### Required work
Copy all lines of the listing that include the string "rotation".

┌──

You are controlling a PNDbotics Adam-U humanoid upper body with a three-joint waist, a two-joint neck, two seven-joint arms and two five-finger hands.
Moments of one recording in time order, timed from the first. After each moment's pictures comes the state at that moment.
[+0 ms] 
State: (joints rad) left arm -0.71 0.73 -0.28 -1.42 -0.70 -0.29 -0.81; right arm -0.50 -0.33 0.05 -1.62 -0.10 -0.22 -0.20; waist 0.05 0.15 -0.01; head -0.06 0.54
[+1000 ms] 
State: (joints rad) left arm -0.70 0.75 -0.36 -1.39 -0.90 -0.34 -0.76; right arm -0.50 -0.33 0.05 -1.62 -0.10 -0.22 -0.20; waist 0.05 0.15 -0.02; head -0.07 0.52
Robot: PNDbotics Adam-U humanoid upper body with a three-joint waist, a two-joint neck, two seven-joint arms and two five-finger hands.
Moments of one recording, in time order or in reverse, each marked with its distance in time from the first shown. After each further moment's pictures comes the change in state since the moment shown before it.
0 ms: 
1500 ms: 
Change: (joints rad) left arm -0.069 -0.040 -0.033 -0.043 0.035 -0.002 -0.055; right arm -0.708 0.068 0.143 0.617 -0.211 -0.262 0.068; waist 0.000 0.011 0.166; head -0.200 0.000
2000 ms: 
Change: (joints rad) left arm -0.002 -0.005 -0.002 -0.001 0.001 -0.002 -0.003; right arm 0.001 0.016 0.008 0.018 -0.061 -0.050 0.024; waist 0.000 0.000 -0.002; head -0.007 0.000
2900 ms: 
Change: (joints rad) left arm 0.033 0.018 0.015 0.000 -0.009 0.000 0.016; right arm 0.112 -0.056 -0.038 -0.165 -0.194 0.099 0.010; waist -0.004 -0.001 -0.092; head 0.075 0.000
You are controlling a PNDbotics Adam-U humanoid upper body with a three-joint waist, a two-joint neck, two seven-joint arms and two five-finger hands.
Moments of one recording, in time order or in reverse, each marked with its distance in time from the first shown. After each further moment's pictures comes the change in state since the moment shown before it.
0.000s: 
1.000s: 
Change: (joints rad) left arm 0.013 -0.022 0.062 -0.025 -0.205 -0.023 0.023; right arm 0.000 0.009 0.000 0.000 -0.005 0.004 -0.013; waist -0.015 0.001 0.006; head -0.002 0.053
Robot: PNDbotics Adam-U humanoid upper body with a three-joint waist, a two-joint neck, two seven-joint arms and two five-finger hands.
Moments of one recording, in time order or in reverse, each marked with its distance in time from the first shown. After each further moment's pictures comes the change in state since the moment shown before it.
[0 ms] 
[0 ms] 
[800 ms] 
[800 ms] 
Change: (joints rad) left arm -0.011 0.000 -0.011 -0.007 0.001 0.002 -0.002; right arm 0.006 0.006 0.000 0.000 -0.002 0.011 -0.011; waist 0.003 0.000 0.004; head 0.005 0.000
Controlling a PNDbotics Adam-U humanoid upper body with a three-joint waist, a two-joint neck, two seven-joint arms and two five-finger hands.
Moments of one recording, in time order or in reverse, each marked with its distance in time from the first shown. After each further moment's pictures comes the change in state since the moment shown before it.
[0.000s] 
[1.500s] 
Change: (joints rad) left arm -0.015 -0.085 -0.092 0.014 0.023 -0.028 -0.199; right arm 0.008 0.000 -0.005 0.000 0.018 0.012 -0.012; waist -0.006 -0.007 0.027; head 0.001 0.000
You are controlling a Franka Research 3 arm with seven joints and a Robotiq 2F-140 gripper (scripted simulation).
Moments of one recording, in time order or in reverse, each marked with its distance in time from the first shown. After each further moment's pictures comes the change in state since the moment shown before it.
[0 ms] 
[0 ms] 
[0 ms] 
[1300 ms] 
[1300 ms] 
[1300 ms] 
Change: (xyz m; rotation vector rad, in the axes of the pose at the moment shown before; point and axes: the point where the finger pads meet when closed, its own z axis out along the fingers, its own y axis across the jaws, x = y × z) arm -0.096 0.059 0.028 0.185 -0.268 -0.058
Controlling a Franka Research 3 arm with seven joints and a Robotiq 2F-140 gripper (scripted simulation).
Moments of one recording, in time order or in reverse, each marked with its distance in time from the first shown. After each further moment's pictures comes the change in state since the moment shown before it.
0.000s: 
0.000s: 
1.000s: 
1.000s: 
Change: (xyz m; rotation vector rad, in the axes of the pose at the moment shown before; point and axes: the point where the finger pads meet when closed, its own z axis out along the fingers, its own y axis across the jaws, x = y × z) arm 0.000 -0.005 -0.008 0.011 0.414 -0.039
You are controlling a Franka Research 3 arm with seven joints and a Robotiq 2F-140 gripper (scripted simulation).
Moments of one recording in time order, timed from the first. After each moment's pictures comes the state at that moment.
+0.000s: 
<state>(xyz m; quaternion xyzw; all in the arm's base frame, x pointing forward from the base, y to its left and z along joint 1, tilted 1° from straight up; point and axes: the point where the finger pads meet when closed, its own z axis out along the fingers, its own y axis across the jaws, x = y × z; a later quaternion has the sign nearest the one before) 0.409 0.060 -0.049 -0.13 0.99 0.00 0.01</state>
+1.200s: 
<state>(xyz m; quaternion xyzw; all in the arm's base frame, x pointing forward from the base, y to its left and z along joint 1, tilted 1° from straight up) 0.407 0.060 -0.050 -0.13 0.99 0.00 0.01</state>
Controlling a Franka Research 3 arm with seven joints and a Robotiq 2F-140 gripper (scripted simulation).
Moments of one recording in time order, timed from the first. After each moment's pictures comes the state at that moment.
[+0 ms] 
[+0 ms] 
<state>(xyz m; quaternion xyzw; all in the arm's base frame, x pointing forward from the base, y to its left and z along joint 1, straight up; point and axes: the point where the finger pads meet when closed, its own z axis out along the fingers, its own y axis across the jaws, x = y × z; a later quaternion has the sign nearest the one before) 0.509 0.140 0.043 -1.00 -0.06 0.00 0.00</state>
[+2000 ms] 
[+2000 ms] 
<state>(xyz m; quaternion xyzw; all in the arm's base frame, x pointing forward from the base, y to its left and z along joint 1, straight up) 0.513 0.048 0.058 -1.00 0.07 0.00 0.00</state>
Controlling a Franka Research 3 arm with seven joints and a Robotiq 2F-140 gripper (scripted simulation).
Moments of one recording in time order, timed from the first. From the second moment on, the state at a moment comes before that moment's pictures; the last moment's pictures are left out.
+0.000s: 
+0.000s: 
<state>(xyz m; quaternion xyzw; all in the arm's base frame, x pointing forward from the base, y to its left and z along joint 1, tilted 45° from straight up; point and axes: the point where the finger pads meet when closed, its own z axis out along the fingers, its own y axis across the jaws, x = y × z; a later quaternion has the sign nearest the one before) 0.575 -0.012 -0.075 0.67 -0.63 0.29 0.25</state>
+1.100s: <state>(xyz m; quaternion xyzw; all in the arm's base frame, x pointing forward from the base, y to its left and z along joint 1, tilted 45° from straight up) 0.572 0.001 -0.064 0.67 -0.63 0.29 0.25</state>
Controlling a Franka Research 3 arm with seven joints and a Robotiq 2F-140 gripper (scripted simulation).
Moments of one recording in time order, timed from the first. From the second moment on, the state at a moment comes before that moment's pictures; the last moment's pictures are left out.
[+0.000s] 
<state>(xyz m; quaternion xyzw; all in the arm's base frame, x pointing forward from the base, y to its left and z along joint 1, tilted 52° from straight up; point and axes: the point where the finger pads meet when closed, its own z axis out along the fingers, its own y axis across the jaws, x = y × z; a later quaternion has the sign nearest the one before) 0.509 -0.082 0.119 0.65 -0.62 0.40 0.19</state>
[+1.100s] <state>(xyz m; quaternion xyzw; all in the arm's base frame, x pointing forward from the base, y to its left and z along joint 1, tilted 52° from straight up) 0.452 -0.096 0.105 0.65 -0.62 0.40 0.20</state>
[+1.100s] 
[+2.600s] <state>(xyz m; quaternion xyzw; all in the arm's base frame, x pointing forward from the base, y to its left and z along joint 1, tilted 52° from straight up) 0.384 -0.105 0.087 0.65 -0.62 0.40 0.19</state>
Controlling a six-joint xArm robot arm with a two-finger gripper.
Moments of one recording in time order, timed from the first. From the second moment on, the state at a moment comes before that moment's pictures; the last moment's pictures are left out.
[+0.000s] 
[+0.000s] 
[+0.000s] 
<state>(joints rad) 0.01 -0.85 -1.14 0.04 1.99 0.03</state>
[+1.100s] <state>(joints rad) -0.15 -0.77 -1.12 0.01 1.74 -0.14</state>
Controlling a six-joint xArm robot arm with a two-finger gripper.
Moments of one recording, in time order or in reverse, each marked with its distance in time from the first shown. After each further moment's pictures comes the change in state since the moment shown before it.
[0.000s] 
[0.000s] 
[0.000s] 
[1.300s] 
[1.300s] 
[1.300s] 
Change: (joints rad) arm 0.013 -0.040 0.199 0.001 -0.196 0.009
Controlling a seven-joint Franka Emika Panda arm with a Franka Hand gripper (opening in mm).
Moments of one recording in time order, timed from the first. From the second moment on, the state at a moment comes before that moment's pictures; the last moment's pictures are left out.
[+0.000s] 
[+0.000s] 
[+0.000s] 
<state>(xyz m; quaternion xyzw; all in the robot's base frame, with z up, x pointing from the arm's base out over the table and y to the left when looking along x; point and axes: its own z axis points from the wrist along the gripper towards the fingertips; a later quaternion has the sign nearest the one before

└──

### Exercise solution
Change: (xyz m; rotation vector rad, in the axes of the pose at the moment shown before; point and axes: the point where the finger pads meet when closed, its own z axis out along the fingers, its own y axis across the jaws, x = y × z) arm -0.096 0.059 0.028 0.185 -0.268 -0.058
Change: (xyz m; rotation vector rad, in the axes of the pose at the moment shown before; point and axes: the point where the finger pads meet when closed, its own z axis out along the fingers, its own y axis across the jaws, x = y × z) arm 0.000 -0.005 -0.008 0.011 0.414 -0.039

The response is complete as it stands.